Les expériences de racisme des professionnels de la télévision noire sont rivées, dit le rapport

Les expériences de racisme des professionnels de la télévision noire sont rivées, dit le rapport

Plus de neuf professionnels de la télévision noire sur 10 ont connu des préjugés ou une discrimination, selon une recherche dirigée par l'Université Aston.

Son rapport, Black In Focus, a interrogé 164 professionnels de la télévision à mi-carrière sur leurs expériences dans l'industrie. Quatre-vingt-douze pour cent ont déclaré avoir connu des micro-agressions au travail, comme leur nom étant mal prononcé ou confondu avec un chauffeur de taxi.

Les répondants ont déclaré que les efforts d'entrée de gamme autour de la diversité conduisaient un changement positif, mais beaucoup les considéraient comme «performatifs», car il n'y a pas assez de progrès authentiques aux niveaux de carrière moyen à senior.

Huit sur 10 ont déclaré que leur carrière à la télévision avait eu un impact négatif sur leur bien-être et que 74% ont déclaré qu'ils avaient été ignorés ou exclus au travail. Quatre-vingt-onze pour cent n'avaient pas d'amis de la famille dans l'industrie, ce qui signifie qu'ils étaient bloqués par des opportunités que d'autres avec ces liens pourraient avoir.

Beaucoup ont déclaré avoir été étiquetés comme des «embauches de diversité», avec celles du patrimoine noir-caribéen le plus gravement.

Plus de la moitié (53%) ont estimé que la diversité et l'inclusion étaient restées inchangées ou aggravées au cours des 10 dernières années. Ce pourcentage était plus élevé pour les professionnels noirs plus âgés – seulement 28% des plus de 55 ans pensaient que D&I s'était amélioré.

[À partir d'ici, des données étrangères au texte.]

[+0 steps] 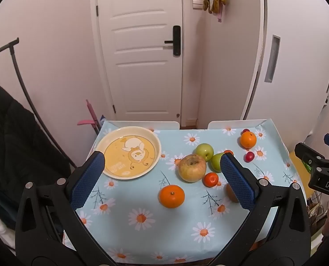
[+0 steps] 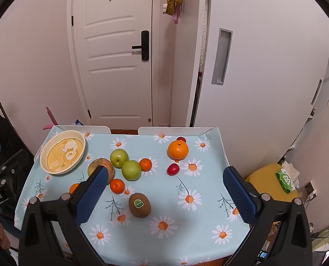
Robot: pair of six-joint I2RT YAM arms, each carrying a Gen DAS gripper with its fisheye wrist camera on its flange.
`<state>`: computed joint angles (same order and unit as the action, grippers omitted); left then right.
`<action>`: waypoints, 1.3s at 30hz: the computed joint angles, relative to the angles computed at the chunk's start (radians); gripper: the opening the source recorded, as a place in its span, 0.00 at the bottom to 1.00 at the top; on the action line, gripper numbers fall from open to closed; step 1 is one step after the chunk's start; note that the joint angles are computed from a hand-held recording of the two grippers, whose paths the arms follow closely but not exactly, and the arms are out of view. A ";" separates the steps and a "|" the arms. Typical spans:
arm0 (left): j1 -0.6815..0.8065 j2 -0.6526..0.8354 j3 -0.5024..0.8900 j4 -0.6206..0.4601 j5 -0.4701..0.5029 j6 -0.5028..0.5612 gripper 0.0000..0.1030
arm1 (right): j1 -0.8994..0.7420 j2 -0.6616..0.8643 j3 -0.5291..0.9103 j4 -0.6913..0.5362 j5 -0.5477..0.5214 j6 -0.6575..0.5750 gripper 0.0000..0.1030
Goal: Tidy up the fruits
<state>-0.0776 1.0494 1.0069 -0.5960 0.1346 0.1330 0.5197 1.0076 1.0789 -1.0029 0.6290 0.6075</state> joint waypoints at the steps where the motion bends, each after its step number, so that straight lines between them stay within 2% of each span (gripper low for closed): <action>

Seulement 34% des femmes professionnelles noires ont trouvé leur lieu de travail inclusif.

L'un d'eux a dit: « Les régimes de diversité ne changent pas beaucoup s'ils ne s'attaquent que le bas de la hiérarchie. Je suis fatigué de voir des coureurs noirs et des assistants aux cadres et aux écrivains blancs; bien qu'il soit bon qu'ils prennent le pied dans la porte, c'est un stéréotype ennuyeux de l'imagination coloniale. »

Les chercheurs ont constaté que les professionnels de la télévision de la classe ouvrière noirs étaient «doublement touchés» par les inégalités de l'industrie. Quarante-trois pour cent des professionnels noirs issus de fond ouvrière ont estimé que le soutien pour eux dans l'industrie était insuffisant.

De nombreux répondants ont estimé que la dépendance du secteur à l'égard des réseaux informels, ou «le club», était un bloqueur. Ils ont décrit une culture de la similitude récompense qui était associée à la classe blanche et à la classe moyenne.

Le groupe de recherche, dirigé par Helen Wood, professeur de médias et d'études culturelles à l'Université Aston, a fait un certain nombre de recommandations d'amélioration.

Pour aider aux goulots d'étranglement de carrière, ils suggèrent de développer un programme national de bourses pour offrir une formation en leadership, un ombrage de travail et une exposition à la mise en service via une base de données centralisée de professionnels noirs.

Ils recommandent que les initiatives de diversité s'éloignent des programmes d'entrée de gamme vers des changements plus structurels, avec des processus clairs et des processus de promotion formalisés. Cela signifie un éloignement du recrutement informel basé sur le réseau.

En outre, les sociétés de télévision devraient établir des politiques de harcèlement de tolérance zéro pour lutter contre le racisme, y compris les mécanismes et sanctions de reporting indépendants, une formation en leadership inclusive et l'offre de ressources de santé mentale spécifiquement pour les professionnels noirs.

Nadia Afiari et Annika Allen Gray, fondatrices de Black Leaders in TV, qui ont soutenu la recherche, a déclaré: «Les résultats indiquent clairement que, pour que la télévision britannique reflète vraiment son public diversifié et déverrouille l'innovation créative, l'industrie doit aller au-delà des efforts de diversité de surface.

«Il doit y avoir un soutien en place pour les professionnels noirs, une plus grande transparence dans le recrutement et la progression et un changement fondamental vers des cultures de travail inclusives et équitables.»